陶夭一楞,這才想起自己手中的度牒上寫的是……道士。

她連忙挺直腰板,故作鎮定地答道:“官爺,小的只是個普通百姓,至於眼熟……大眾臉罷了,不用在意啊!”

沈卓微微皺眉,上前一步,語氣溫和卻從容:“這位官爺,貧道與師弟奉師命外出游歷,不知有何不妥?”

城門官冷哼一聲,目光依舊盯著陶夭:“眼熟就是眼熟,本官懷疑他與通緝犯有關,得帶回去審問!”

沈卓神色一沈,正要開口,卻見城門官伸手要去抓陶夭。情急之下,他下意識地擡手一擋。哪知他天生神力,這一擋竟直接將城門官推得踉蹌後退,差點摔倒在地。

城門官站穩身形,臉色瞬間鐵青,怒喝道:“大膽!竟敢對官差動手!來人,把他們拿下!”

周圍的官兵立刻圍了上來,氣氛劍拔弩張。

沈卓心裏暗道不好,連忙抱拳致歉,語氣誠懇:“官爺息怒!貧道並非有意冒犯,只是情急之下失手,還請見諒。”

城門官卻不肯罷休,冷笑道:“失手?你一個道士,力氣倒不小!肯定有問題!”

千鈞一發之際,王玄清忽然上前一步,笑瞇瞇地開口:“官爺,這二位乃是清玄觀的,今日之事,想必真是誤會。”說完,他又從袖中慢悠悠地掏出一塊巴掌大小的漆黑牌子,遞到城門官面前。

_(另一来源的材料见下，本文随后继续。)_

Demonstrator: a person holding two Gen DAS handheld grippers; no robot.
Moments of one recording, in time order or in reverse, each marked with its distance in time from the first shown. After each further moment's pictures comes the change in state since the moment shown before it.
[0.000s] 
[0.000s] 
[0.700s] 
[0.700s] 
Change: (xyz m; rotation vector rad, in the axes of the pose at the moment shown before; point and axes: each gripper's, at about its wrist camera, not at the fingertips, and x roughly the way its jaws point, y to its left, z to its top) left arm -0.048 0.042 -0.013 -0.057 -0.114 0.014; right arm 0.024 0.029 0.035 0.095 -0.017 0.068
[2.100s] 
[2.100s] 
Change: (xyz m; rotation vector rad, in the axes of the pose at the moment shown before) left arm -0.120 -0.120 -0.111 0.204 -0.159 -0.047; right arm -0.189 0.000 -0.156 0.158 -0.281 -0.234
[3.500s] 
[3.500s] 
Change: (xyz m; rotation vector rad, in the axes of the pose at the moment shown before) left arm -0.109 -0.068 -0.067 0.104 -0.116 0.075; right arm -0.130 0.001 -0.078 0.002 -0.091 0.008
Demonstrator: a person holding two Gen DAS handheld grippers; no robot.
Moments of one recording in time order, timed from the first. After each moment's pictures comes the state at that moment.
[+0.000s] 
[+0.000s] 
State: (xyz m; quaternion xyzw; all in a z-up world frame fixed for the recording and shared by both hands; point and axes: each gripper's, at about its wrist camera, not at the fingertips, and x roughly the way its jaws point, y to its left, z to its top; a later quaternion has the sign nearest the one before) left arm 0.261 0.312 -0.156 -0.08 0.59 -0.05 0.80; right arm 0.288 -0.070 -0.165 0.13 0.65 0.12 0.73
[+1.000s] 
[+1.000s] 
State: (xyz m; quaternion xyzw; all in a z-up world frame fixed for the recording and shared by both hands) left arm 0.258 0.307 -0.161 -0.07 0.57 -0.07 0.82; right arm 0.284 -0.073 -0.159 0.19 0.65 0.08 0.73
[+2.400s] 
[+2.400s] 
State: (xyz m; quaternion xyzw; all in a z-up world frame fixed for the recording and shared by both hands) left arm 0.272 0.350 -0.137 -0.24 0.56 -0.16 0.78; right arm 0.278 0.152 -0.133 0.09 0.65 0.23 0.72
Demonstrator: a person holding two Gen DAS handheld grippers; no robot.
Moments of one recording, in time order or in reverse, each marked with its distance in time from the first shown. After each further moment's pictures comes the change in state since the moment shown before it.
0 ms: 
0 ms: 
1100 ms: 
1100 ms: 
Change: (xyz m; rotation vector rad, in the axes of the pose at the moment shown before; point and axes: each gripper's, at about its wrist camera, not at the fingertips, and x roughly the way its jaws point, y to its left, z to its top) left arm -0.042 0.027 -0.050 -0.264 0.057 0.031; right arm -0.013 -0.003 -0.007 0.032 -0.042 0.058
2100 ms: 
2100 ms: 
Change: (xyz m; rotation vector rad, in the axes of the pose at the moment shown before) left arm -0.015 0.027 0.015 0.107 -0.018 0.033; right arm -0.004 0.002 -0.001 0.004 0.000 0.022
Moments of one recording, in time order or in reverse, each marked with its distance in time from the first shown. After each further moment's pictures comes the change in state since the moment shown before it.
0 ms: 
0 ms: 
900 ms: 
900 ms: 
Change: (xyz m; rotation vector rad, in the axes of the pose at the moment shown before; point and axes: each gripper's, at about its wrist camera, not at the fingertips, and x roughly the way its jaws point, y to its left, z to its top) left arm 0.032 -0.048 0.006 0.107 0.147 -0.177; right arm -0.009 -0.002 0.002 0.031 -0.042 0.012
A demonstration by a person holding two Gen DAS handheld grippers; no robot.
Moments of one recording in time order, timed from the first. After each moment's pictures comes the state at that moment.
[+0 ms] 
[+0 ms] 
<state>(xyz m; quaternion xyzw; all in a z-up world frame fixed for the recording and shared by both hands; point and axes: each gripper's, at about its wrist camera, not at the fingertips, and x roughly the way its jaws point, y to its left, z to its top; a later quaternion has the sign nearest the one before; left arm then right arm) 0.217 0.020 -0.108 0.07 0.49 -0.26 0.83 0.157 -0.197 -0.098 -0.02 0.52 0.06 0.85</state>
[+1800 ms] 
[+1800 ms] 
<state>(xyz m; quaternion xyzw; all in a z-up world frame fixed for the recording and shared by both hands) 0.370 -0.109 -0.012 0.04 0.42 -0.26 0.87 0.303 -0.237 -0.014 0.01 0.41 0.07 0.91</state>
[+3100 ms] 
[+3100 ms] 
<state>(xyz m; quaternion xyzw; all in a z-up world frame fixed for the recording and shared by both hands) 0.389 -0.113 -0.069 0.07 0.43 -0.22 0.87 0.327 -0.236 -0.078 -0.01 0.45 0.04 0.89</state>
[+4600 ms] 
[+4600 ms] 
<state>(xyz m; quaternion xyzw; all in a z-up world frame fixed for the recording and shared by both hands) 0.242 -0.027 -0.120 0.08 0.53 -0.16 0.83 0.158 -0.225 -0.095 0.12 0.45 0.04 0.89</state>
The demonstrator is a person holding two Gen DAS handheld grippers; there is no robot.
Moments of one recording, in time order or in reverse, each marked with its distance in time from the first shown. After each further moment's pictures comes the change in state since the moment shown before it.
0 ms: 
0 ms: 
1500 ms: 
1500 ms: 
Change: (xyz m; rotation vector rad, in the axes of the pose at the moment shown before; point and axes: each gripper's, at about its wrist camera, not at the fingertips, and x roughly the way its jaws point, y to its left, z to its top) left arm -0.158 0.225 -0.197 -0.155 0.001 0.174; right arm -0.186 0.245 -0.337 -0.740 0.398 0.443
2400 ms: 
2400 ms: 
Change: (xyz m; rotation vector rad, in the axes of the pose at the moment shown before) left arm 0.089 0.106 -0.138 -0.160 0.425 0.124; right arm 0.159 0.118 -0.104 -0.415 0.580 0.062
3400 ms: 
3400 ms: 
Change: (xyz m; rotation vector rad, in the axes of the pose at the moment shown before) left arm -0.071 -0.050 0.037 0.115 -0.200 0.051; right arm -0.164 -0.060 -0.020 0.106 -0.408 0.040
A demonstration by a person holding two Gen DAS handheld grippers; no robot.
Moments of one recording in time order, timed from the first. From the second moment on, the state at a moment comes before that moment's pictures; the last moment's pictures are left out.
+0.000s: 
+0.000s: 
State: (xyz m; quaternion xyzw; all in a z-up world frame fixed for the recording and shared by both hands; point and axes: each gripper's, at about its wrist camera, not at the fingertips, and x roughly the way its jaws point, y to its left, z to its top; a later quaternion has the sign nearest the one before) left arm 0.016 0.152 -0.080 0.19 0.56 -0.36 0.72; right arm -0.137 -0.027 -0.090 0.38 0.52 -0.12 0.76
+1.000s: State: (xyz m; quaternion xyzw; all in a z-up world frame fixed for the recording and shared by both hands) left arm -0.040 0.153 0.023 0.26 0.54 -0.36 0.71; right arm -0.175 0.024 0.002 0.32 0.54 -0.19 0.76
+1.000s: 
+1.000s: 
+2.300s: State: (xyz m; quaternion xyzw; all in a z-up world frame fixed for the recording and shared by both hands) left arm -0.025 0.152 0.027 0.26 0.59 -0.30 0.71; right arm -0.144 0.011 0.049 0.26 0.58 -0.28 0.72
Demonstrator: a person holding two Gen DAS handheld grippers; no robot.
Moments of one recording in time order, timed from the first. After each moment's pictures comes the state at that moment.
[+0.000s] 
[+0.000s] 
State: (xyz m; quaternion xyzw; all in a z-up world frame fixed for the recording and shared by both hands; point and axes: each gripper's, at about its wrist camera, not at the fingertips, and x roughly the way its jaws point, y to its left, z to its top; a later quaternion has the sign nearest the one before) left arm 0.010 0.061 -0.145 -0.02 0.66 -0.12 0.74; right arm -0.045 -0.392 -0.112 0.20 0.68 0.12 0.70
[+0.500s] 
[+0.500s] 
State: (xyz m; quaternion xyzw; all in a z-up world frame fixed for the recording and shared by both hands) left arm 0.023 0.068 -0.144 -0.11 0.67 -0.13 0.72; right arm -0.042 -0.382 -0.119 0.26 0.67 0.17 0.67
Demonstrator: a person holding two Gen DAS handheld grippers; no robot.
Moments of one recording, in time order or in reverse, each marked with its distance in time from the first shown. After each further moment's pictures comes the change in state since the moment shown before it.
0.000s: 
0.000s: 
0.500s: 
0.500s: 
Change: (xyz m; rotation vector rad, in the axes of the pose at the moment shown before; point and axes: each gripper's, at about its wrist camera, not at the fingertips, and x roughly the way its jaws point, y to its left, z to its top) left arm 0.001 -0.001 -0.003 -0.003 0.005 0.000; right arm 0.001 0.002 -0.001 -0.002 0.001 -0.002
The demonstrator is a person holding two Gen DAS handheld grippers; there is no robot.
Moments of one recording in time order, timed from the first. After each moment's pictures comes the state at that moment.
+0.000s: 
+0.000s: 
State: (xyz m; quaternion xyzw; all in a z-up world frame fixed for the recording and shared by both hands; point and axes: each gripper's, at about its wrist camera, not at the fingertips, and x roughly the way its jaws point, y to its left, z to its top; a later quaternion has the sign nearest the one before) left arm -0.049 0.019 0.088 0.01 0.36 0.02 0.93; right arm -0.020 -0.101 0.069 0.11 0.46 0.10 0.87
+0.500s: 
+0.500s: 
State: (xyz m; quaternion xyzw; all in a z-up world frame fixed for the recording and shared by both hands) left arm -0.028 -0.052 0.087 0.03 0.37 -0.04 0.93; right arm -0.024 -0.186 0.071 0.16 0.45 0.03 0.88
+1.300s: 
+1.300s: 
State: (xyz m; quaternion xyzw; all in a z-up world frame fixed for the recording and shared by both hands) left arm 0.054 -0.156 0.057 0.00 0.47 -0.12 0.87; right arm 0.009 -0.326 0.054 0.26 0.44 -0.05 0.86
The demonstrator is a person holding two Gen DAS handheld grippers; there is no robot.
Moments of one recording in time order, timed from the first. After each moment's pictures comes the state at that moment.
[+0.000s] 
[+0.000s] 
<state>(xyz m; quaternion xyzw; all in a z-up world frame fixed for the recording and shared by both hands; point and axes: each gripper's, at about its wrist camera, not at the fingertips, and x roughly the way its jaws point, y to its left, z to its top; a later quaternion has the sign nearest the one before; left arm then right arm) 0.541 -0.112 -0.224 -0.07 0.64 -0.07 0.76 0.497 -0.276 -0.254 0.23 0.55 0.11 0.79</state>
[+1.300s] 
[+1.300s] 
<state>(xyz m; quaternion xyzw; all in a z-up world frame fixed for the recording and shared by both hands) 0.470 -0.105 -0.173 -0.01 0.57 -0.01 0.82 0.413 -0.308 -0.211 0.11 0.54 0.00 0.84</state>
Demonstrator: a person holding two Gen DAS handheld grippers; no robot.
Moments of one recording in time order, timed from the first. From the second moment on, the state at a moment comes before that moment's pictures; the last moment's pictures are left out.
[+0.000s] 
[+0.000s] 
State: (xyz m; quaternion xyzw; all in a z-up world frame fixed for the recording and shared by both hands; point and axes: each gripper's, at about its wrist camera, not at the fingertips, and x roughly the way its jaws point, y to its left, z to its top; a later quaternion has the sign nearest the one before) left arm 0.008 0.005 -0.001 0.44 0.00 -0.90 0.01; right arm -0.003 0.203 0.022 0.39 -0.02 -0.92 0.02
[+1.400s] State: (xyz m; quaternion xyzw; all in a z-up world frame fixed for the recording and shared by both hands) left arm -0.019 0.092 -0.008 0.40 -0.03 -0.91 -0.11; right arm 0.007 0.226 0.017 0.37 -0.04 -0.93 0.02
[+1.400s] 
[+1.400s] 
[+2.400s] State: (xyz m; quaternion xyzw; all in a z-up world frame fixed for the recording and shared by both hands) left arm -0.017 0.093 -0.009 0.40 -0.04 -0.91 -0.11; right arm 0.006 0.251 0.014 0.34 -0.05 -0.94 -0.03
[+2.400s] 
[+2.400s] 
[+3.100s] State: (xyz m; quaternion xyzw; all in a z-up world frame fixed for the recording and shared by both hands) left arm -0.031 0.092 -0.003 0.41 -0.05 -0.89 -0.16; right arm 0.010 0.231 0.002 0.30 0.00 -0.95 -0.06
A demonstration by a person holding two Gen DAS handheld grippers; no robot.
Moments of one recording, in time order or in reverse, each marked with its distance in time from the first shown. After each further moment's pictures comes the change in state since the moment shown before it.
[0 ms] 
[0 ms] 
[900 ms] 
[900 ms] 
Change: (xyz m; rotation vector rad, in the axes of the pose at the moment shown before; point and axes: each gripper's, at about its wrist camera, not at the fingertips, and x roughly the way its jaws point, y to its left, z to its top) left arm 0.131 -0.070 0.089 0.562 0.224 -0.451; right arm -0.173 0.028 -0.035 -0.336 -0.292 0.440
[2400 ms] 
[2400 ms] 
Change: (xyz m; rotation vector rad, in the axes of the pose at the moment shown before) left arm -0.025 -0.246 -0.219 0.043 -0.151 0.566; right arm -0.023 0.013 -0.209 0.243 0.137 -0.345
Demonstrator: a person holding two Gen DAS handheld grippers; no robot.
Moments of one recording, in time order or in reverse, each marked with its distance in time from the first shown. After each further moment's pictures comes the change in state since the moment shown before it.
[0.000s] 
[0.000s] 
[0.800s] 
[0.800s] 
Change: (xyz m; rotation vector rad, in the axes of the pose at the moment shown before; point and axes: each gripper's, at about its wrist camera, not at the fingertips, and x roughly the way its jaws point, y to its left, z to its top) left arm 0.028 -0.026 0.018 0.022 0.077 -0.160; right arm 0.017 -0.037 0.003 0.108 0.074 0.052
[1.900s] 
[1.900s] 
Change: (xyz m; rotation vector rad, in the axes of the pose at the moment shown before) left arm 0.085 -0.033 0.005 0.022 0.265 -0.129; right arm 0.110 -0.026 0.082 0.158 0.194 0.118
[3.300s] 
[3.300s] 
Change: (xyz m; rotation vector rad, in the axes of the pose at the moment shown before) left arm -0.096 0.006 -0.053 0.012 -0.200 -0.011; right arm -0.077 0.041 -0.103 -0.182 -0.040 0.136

城門官一見那牌子,臉色驟變。他的語氣也變得恭敬起來:“這……這是……”

王玄清微微一笑,聲音低沈而從容:“官爺,既然認得這牌子,那……”

城門官連連點頭,雙手將牌子遞回:“是是是,小的有眼不識泰山,冒犯了三位貴人,還請見諒!”

他說完,立刻揮手示意周圍的官兵退下,又堆起一副討好的笑容:“三位請便,請便!”

王玄清收起牌子,淡淡一笑:“官爺辛苦了。”

說完,他轉身對沈卓和陶夭使了個眼色,三人迅速進了城。

走出老遠,陶夭才忍不住低聲問道:“王玄清,你那牌子是什麽來頭?怎麽城門官見了就跟見了鬼似的?”

王玄清神秘一笑,語氣輕描淡寫:“沒什麽,不過是個小玩意兒。”

沈卓看了他一眼,若有所思:“……這‘小玩意兒’,怕是不簡單吧?”

王玄清聳了聳肩,沒有接話,只是笑瞇瞇地拍了拍沈卓肩:“行了,別多問了,趕緊走吧。”

“好”,沈卓亦點頭稱是。

他們已經耽擱了很多時間,那些車隊都要消失在道路盡頭了。

三人踏入城中,喧囂嘈雜的人聲、此起彼伏的叫賣聲交織在一起。

沈卓的目光緊緊跟隨著遠處的車隊,直到它們駛入了某處宅邸的偏門:“這是當地望族的宅院。這些鹽是不是他們走私的?我們要不要查查看?”

“你在說什麽啊?”陶夭的雙手在空中揮舞著:“追查?追查完了然後民告官嗎?人家是望族,我們能有什麽好果子吃!”

沈卓被她懟得一時語塞,眉頭皺得更深了,嘴唇動了動,卻終究沒有反駁。

這時,王玄清慢悠悠地開口了,聲音裏帶著一貫的慵懶:“你們吵吧,我去找道觀睡覺了。” 他一邊說著,一邊伸了個懶腰,仿佛這世間的紛爭都與他無關。

陶夭聽到 “道觀” ,眼睛瞬間亮了起來,小鳥般湊到道長身邊,諂媚道:“你住哪裏,我就住哪裏。” 她的臉上洋溢著期待,似乎住道觀是一件無比美妙的事情。

道長懶散地牽了自家毛驢:“拜某人所賜,貧道現在窮得很,得去道觀掛個單,吃些齋飯。”

陶夭眨了眨眼睛,轉頭看向沈卓,可憐兮兮地說道:“我餓了,那你呢,你去麽?” 她的眼神裏滿是弱小、無助和可憐,仿佛沈卓是她唯一的依靠。

沈卓整理了一下空空如也的道袍,無奈地嘆了一口氣,眼中的堅定卻絲毫未減:“走吧。” 他的聲音裏帶著幾分疲憊。“不過,我還得先去一處。”

“去去去!”沒等王玄清開口,陶夭便大喇喇地給人做主了。

三人轉身離去,唯高墻大院還在那兒穩穩地杵著,仿佛藏著八百個驚天大瓜。